Find the word "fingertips" below. Copy each line that has it.
********
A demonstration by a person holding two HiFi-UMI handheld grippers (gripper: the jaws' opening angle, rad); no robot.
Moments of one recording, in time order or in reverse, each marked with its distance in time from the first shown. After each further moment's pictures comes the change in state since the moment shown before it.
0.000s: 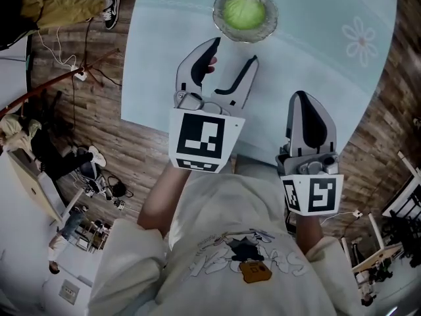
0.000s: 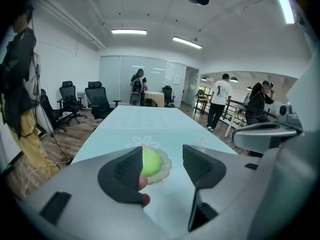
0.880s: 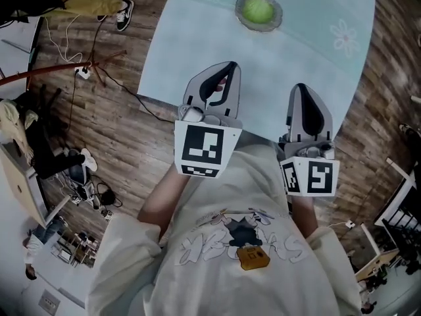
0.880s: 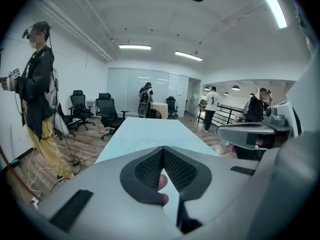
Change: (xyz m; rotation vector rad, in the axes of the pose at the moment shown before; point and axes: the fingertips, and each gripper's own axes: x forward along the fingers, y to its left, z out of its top) left arm -0.177 -0.021 0.021 -0.017 -0.116 0.061; right arm -0.089 0.095 0.057 -0.090 -0.114 -0.023
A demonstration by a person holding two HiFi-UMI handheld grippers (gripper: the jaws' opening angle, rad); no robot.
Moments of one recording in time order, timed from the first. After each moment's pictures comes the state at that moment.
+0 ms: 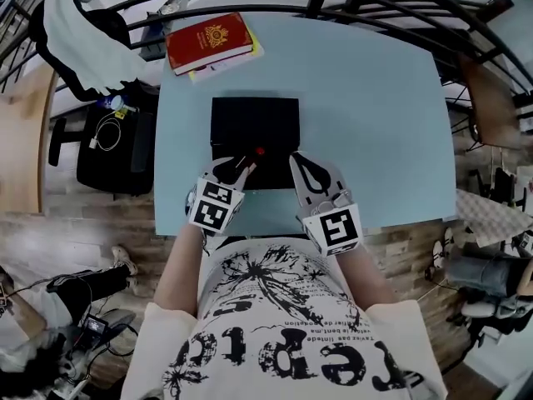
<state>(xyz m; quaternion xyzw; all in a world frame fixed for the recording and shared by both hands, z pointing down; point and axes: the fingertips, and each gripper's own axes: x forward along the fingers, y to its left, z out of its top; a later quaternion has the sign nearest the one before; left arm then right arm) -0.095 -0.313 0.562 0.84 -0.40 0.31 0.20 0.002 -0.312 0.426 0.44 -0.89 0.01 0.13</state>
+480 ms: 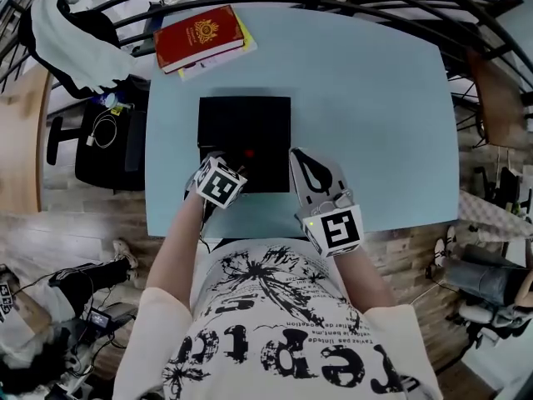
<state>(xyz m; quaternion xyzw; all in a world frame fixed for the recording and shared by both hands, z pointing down) -0.068 -0.334 0.650 0.80 -0.31 0.46 0.25 0.038 -0.340 0.434 0.45 -0.89 0.04 0.11</state>
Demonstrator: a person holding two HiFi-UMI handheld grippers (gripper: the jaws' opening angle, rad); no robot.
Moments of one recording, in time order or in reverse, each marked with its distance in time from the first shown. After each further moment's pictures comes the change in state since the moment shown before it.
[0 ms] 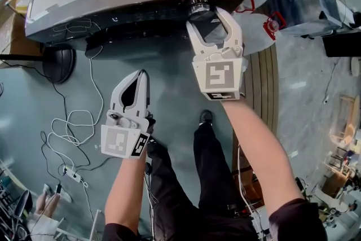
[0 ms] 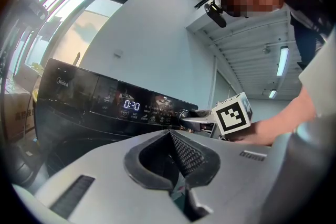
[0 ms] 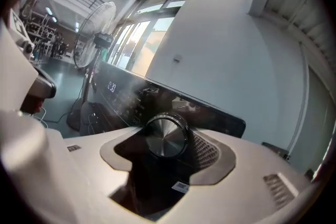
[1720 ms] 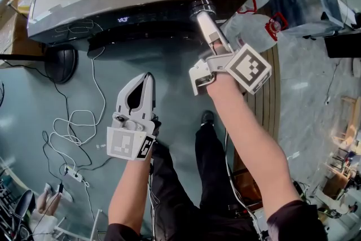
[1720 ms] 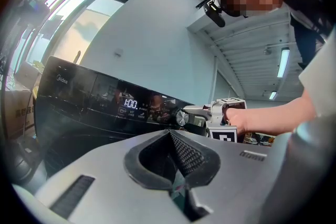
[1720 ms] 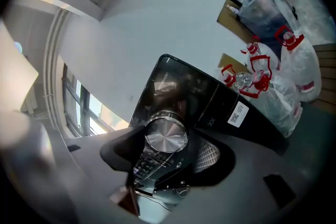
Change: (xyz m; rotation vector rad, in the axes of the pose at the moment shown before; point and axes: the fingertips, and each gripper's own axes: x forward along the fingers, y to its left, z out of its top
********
### Response area
Change: (xyz m; rotation vector rad, in the axes of the pose at the moment shown before; point and axes: the fingertips, and each gripper's own axes: x forward along the fingers, y to its left, z out of its top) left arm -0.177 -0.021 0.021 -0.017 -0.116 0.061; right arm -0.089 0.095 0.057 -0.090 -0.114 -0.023
<state>(xyz m; quaternion xyzw; all in a world frame fixed for the recording and shared by both hands, z pointing down; point and axes: the fingertips, and each gripper's own axes: x forward along the fingers, y to its left, z out of its top; a later quaternion has the sign nearest the one before; left arm then right arm) -0.095 -0.313 0.562 0.84 -0.40 0.31 0.20 0.002 -0.312 0.426 0.44 -0.89 0.01 0.13</state>
Change: (xyz m; rotation vector rad, in the axes of the pose at the moment shown before; point and axes: the fingertips, and each gripper's own axes: x forward along the fingers, y to its left, z out of its top

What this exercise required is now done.